--- WHAT IS REQUIRED ---
Count how many lines in this material contain "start". The answer is that number alone.

--- DATA SHOWN ---

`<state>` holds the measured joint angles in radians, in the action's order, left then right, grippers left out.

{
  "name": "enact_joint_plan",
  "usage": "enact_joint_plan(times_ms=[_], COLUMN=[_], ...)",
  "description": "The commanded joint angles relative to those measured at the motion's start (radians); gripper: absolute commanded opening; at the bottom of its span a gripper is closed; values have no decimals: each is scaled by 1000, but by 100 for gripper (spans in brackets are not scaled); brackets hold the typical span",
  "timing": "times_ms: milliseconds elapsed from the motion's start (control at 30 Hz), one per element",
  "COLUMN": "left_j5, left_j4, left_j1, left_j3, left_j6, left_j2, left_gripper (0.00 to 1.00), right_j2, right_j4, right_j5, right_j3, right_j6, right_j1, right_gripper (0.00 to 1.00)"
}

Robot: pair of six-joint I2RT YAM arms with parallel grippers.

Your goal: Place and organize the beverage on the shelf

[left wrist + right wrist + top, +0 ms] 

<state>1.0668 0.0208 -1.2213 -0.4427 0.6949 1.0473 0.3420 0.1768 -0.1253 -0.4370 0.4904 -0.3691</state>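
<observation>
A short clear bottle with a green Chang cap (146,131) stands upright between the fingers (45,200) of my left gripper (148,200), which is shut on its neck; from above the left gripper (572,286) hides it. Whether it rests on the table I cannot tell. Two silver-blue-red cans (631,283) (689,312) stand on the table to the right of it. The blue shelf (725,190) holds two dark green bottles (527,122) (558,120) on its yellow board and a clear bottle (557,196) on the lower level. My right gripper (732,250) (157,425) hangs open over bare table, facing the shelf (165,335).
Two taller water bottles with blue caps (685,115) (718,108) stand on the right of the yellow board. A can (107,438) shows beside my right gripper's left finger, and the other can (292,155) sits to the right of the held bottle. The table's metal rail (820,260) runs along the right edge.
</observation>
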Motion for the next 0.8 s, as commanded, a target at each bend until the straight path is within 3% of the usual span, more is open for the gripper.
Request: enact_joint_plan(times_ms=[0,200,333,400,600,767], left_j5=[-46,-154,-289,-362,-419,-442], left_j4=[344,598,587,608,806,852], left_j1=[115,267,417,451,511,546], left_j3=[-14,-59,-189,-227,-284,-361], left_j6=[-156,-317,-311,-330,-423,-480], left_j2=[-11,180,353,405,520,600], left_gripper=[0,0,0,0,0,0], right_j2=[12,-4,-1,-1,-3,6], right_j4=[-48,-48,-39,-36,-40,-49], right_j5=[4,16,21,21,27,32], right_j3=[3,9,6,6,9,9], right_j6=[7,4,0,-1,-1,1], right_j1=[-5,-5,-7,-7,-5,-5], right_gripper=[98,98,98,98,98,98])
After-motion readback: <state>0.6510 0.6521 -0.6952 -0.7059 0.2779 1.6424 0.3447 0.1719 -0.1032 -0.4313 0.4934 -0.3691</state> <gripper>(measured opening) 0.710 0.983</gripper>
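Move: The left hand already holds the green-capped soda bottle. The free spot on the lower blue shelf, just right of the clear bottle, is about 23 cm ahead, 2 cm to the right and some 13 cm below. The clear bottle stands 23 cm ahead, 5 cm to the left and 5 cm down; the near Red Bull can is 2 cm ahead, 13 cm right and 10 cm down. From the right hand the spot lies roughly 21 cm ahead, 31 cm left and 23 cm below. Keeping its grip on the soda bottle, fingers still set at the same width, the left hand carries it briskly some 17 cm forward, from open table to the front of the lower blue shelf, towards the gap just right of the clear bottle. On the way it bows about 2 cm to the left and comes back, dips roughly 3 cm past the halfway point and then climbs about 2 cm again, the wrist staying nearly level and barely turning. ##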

--- WRITTEN ANSWER ---
2